— DATASET EXCERPTS —
+++

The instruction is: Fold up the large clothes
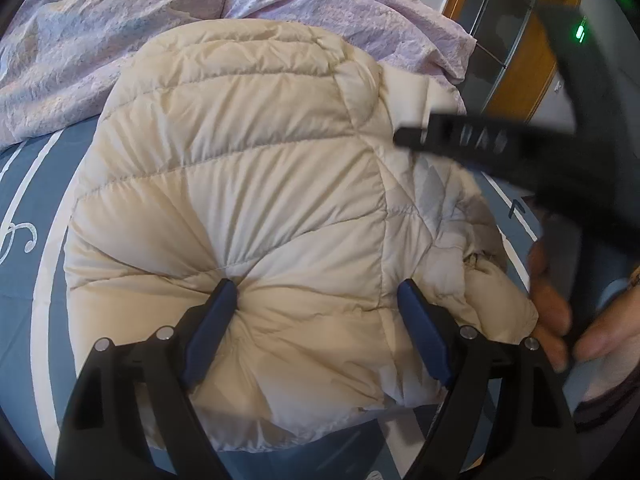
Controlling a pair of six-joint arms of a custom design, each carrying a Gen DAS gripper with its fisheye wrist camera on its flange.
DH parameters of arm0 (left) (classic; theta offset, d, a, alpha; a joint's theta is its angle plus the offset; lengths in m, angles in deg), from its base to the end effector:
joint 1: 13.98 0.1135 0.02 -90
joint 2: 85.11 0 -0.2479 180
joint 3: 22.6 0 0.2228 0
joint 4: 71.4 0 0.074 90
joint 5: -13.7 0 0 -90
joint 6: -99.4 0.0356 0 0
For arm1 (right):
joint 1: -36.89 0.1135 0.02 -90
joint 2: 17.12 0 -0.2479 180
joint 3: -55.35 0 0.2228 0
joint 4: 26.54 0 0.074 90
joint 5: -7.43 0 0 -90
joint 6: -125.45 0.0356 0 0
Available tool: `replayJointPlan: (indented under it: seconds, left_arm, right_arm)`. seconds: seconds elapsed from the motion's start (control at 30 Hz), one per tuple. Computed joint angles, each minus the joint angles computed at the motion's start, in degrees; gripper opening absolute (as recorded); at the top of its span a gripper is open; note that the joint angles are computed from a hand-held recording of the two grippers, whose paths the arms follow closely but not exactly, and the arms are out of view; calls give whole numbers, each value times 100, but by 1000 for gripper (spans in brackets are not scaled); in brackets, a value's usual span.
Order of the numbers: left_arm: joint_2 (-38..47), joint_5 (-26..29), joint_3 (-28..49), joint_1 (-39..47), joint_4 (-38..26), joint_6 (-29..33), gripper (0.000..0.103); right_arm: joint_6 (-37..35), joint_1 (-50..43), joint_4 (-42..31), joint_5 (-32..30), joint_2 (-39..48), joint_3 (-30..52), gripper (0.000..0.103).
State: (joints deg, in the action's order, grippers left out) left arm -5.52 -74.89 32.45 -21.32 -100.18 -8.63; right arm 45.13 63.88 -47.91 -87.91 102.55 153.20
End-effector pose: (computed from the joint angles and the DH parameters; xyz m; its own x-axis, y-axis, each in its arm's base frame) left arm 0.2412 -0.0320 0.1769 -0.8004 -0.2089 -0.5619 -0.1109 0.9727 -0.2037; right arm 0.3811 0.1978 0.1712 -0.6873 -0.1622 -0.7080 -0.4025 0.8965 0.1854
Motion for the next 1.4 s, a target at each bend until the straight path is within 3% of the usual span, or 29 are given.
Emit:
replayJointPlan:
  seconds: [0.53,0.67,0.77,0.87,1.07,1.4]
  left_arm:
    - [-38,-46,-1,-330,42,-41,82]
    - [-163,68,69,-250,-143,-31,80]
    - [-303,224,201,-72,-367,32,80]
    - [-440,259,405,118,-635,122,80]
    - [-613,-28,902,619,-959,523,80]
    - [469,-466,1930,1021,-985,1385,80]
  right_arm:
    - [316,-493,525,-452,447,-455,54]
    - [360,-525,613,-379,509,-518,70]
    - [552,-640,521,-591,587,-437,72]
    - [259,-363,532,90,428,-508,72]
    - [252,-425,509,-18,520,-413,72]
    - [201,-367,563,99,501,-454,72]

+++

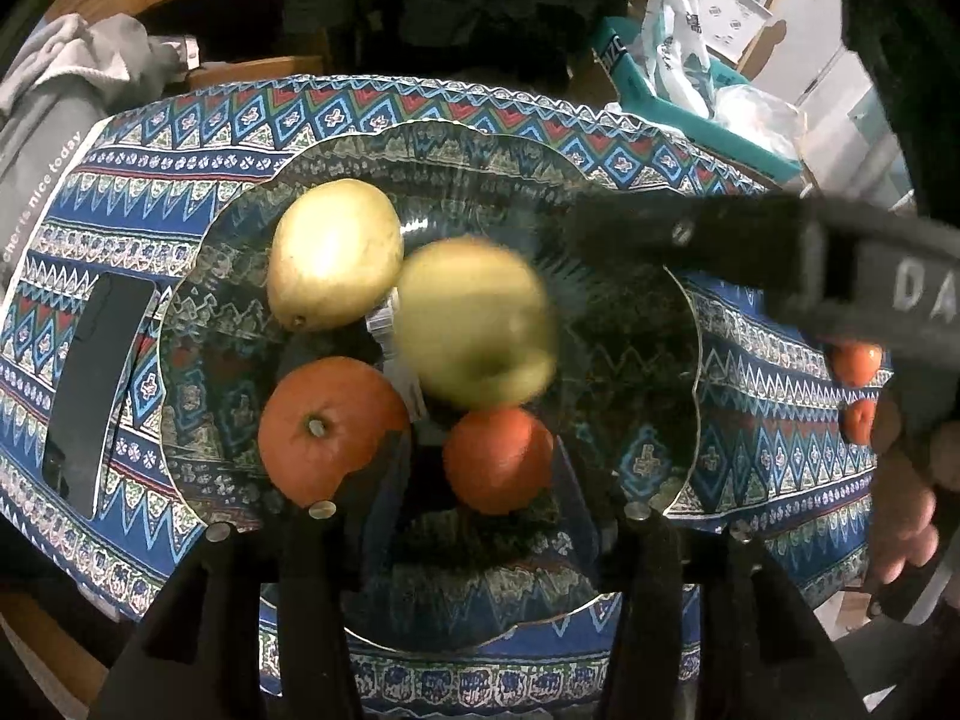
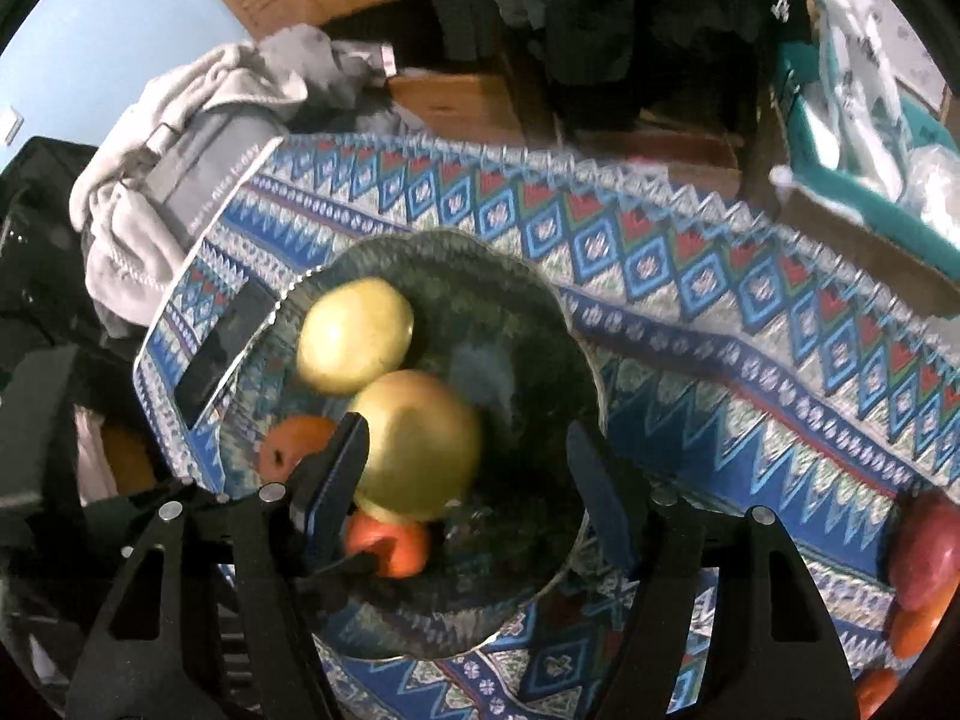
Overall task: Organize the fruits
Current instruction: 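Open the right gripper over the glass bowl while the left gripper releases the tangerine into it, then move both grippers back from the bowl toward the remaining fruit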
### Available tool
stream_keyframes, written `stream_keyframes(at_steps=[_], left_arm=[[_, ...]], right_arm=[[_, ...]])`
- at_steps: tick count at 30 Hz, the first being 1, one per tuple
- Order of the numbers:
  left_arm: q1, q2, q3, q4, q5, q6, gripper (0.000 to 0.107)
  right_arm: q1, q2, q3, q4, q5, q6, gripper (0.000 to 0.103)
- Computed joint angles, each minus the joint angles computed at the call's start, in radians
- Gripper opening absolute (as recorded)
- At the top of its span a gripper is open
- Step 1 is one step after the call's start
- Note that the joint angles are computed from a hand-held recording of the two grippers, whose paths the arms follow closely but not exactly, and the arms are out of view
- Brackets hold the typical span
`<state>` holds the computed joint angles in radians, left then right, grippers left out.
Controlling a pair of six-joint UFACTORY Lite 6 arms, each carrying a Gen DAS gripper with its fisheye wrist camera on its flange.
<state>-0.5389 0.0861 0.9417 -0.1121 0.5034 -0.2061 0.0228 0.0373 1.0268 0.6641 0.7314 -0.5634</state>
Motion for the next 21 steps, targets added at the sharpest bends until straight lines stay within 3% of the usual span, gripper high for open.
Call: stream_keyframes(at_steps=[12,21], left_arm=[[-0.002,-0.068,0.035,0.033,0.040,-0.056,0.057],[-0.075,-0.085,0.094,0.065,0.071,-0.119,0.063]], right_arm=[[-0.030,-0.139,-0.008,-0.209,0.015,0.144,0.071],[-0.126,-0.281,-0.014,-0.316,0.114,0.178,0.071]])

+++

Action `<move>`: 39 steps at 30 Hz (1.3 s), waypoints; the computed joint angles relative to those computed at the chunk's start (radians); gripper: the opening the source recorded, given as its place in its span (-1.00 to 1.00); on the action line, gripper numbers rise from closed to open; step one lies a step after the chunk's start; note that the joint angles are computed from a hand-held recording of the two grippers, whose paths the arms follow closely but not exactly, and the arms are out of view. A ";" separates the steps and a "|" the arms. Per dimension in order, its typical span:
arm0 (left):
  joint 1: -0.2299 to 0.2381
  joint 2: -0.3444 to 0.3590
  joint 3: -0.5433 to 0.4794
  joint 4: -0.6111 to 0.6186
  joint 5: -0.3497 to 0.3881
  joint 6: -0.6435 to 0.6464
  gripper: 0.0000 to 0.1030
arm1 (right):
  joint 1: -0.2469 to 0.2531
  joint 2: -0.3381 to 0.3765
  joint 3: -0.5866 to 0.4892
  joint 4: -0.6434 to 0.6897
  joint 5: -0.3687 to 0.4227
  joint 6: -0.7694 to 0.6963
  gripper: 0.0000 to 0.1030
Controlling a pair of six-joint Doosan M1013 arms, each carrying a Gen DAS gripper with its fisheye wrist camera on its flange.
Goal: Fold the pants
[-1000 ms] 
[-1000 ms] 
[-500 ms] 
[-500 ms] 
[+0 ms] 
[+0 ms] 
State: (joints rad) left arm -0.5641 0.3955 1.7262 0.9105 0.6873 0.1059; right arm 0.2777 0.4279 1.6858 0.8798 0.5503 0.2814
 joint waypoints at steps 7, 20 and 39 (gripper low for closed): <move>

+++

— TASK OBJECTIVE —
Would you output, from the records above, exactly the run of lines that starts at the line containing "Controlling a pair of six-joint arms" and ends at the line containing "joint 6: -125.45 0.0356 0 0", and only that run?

— OUTPUT —
Controlling a pair of six-joint arms of a custom design, each carrying a Gen DAS gripper with its fisheye wrist camera on its flange.
DH parameters of arm0 (left) (classic; theta offset, d, a, alpha; a joint's theta is its angle plus the offset; lengths in m, angles in deg), from its base to the end effector:
joint 1: 13.98 0.1135 0.02 -90
joint 2: 85.11 0 -0.2479 180
joint 3: 22.6 0 0.2228 0
joint 4: 71.4 0 0.074 90
joint 5: -13.7 0 0 -90
joint 6: -99.4 0.0356 0 0
For arm1 (right):
joint 1: -36.89 0.1135 0.02 -90
joint 2: 17.12 0 -0.2479 180
joint 3: -55.35 0 0.2228 0
joint 4: 26.54 0 0.074 90
joint 5: -7.43 0 0 -90
joint 6: -125.45 0.0356 0 0

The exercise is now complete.